Problem statement
Reproduce exactly, and only, the lines running from the start of the entries below to the line containing "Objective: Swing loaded".

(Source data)
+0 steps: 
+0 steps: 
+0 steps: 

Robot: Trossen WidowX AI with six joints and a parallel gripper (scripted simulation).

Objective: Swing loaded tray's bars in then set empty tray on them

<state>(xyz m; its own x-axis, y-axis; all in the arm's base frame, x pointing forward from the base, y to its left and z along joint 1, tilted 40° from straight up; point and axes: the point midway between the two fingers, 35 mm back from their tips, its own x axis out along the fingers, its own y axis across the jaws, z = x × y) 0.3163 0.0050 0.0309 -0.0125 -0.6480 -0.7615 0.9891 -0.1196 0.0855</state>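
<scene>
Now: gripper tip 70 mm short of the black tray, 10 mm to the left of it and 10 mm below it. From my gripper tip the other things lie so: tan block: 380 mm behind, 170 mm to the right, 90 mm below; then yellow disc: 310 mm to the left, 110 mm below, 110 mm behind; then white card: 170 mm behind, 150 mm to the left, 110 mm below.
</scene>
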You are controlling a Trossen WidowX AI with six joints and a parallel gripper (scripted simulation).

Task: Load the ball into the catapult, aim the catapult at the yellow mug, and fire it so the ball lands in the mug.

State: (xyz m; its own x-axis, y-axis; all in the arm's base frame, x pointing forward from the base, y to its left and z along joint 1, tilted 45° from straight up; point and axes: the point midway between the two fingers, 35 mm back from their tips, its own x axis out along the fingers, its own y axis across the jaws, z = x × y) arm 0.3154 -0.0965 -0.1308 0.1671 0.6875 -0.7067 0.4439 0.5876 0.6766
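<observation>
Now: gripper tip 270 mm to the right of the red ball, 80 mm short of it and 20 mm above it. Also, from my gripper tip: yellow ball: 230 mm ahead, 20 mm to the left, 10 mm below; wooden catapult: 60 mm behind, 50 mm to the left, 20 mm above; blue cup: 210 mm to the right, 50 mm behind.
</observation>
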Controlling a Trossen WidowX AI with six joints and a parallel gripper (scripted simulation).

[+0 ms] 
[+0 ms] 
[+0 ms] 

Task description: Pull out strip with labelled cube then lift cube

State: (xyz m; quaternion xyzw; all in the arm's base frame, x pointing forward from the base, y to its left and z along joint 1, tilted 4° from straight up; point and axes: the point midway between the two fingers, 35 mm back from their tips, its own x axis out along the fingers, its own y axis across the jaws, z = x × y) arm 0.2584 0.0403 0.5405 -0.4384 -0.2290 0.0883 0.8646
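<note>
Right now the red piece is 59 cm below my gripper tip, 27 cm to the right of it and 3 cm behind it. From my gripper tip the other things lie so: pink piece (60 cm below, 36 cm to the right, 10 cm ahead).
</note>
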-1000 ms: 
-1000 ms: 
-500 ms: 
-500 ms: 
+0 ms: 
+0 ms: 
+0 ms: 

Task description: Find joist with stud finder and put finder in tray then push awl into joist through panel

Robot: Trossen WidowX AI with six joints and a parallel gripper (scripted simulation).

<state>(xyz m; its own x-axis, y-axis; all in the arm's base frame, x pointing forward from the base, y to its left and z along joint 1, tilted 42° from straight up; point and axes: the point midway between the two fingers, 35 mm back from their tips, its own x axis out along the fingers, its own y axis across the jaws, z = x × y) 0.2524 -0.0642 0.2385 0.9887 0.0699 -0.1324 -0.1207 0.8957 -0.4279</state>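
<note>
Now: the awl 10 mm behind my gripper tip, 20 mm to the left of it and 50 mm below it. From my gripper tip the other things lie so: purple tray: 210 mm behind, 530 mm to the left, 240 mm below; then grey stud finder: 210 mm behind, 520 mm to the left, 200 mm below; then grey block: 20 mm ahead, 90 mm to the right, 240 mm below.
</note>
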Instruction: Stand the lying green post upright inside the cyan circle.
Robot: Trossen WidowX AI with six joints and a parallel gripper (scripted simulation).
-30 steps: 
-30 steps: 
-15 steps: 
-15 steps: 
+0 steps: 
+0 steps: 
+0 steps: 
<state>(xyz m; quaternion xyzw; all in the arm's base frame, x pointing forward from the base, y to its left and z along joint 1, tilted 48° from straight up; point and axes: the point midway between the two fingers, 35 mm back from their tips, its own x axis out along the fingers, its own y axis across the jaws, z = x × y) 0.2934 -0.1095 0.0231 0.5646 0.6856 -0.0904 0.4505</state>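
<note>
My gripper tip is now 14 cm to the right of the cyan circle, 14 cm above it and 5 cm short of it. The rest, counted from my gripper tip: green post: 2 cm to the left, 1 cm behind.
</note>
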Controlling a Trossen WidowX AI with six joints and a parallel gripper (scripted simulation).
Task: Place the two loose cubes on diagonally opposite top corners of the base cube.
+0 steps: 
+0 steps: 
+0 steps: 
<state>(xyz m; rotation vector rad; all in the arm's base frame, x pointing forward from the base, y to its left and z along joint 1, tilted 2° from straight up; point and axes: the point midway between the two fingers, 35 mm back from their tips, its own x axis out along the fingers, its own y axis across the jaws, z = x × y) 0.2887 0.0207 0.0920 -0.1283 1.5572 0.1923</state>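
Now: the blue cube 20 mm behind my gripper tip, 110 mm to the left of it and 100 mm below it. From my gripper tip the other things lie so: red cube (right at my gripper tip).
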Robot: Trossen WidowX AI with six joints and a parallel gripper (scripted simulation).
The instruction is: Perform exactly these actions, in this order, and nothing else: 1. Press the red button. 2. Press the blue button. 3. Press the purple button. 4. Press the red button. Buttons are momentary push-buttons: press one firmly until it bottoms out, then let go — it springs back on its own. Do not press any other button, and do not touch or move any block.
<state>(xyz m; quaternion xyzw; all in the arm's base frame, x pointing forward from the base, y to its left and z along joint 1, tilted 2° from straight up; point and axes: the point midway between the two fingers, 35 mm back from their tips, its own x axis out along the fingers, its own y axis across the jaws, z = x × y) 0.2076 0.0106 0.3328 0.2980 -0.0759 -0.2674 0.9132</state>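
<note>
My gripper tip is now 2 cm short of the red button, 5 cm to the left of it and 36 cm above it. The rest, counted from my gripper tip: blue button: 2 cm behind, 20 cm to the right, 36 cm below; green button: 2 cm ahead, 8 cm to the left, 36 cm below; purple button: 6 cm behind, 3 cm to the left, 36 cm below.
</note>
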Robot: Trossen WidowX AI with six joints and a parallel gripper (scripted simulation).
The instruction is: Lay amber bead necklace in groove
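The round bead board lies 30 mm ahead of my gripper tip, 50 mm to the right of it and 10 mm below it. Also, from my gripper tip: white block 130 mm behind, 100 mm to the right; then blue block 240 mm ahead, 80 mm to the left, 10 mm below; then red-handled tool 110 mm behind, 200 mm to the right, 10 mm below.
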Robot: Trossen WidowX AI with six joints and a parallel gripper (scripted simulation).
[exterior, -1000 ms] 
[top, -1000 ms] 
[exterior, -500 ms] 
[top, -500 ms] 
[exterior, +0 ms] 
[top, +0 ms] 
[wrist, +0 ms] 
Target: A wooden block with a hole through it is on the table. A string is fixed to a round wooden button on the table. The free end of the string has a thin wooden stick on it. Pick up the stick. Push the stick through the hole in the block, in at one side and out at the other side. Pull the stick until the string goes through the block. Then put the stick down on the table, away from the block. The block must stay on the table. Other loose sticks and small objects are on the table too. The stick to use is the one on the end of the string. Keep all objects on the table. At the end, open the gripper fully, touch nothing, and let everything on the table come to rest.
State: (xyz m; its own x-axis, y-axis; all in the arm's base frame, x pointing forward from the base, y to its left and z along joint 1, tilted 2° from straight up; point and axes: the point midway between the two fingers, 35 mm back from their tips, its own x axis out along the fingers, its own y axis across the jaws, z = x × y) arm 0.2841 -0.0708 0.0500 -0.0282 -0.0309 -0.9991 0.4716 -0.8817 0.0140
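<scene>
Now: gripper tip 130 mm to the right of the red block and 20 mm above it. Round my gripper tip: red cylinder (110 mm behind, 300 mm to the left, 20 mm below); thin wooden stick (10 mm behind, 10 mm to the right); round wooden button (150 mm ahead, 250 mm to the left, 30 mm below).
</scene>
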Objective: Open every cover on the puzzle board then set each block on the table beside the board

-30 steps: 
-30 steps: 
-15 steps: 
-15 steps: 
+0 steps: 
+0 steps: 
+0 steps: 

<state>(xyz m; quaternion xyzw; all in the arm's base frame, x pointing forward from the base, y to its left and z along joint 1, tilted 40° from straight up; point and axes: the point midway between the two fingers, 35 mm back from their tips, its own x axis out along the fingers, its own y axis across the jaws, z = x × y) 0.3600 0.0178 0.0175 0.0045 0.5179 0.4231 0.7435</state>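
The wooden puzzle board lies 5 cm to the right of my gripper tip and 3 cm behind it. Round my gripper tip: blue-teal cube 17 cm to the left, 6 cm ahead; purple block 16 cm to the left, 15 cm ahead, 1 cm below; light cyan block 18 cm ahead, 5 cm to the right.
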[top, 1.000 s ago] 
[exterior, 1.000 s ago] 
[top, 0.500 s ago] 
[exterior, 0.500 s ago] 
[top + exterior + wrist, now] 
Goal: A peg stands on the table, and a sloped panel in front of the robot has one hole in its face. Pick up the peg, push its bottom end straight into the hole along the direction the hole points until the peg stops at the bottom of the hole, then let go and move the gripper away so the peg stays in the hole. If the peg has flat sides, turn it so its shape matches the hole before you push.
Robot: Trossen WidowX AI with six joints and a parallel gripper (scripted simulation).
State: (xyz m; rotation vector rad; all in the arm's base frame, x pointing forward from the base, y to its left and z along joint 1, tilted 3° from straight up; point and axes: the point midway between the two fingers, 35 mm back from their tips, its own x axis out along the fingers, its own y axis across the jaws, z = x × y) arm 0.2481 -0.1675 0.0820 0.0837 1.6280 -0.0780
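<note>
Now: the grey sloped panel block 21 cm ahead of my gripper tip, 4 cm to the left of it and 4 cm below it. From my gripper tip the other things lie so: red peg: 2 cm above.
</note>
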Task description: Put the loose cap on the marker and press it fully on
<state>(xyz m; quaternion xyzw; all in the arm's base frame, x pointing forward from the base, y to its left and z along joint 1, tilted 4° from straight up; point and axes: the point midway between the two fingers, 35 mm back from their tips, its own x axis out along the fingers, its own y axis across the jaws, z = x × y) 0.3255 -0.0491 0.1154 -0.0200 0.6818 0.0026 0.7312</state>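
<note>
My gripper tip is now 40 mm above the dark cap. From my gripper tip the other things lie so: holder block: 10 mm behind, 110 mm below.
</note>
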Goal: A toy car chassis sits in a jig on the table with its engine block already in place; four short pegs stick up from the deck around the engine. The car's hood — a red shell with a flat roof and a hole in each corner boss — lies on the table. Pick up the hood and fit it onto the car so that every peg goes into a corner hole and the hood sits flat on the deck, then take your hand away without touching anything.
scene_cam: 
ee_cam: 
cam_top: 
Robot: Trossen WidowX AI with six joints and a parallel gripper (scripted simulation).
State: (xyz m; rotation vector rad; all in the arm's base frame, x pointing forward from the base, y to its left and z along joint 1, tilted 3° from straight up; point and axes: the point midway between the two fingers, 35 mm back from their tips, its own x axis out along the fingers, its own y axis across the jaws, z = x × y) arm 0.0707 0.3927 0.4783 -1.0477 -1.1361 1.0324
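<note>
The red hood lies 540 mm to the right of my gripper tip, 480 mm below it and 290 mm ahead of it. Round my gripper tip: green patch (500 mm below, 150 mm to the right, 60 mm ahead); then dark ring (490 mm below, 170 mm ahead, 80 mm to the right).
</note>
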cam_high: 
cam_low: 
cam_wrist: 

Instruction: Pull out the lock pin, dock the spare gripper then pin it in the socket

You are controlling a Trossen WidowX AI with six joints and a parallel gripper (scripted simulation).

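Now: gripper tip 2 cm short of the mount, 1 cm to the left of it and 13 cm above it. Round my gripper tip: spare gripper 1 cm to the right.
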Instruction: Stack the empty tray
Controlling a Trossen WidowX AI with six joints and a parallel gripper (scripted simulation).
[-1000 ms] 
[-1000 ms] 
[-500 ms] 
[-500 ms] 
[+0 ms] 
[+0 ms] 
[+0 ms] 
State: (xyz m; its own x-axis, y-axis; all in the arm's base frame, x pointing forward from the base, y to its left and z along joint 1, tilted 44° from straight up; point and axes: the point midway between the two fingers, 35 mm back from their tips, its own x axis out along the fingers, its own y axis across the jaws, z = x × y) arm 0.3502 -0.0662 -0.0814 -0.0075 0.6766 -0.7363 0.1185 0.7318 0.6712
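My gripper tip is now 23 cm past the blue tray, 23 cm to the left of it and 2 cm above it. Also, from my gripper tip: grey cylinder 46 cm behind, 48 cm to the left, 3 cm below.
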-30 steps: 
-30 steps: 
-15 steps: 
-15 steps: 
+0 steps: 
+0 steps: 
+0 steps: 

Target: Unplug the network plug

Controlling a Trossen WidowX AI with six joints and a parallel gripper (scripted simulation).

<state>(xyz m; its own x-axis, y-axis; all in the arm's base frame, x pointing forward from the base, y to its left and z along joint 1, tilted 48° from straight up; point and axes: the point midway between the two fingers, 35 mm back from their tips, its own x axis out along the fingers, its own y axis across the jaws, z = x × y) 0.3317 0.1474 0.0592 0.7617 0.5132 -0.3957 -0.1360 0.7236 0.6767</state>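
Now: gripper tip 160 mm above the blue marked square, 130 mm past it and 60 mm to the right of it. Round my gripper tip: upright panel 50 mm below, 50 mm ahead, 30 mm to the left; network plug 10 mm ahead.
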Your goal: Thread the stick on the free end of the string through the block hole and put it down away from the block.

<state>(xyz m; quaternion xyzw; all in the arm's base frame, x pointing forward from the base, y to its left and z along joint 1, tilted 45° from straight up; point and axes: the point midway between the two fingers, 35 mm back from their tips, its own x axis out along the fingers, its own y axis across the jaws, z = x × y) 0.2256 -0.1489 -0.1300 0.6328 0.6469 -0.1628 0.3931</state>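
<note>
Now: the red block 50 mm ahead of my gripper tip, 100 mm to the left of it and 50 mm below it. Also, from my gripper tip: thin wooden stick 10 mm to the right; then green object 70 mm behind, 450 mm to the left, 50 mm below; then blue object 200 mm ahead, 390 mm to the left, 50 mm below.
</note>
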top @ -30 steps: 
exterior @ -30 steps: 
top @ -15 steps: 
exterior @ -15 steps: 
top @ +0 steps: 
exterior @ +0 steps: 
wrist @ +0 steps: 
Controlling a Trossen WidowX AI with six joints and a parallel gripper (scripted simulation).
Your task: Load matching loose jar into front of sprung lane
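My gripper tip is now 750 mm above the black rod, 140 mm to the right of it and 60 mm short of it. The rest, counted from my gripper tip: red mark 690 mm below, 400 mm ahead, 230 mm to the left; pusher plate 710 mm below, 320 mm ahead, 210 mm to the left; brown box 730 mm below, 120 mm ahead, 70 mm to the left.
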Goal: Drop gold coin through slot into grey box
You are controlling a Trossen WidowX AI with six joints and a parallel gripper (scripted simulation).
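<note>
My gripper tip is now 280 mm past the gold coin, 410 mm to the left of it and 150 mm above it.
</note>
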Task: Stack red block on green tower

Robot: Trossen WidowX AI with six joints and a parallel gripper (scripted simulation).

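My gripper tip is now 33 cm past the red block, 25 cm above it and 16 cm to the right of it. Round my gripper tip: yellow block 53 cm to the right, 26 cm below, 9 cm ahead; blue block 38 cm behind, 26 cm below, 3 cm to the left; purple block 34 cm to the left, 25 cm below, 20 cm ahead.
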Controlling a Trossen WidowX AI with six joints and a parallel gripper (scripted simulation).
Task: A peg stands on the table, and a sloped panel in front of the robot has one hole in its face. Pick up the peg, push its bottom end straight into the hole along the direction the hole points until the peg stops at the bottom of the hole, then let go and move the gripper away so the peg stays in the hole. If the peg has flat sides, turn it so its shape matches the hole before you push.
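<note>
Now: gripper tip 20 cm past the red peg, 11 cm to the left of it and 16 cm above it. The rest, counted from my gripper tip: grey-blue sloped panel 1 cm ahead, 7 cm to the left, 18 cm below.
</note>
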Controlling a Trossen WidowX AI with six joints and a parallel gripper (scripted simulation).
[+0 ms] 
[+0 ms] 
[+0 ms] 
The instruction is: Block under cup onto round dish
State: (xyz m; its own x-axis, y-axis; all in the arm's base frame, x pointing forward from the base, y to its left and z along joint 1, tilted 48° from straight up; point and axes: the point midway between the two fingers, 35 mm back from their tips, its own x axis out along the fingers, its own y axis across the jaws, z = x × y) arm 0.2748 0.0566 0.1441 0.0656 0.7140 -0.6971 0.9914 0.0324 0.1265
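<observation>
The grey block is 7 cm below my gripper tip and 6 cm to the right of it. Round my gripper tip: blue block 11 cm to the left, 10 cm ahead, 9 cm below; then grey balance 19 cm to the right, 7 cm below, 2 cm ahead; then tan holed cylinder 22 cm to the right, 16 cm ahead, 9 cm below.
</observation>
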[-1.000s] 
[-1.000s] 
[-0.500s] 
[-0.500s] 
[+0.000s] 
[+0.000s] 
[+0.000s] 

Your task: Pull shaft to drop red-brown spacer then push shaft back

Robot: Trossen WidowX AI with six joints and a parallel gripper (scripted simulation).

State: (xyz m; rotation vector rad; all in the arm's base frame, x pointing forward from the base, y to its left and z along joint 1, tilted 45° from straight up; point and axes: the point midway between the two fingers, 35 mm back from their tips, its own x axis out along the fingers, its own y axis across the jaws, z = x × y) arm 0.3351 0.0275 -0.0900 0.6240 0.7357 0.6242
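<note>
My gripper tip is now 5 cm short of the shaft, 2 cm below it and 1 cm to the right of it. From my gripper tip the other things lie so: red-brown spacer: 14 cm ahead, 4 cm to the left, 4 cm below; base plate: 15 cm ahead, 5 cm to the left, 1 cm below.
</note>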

Your response
+0 steps: 
+0 steps: 
+0 steps: 

Robot: Trossen WidowX AI with six joints and a parallel gripper (scripted simulation).

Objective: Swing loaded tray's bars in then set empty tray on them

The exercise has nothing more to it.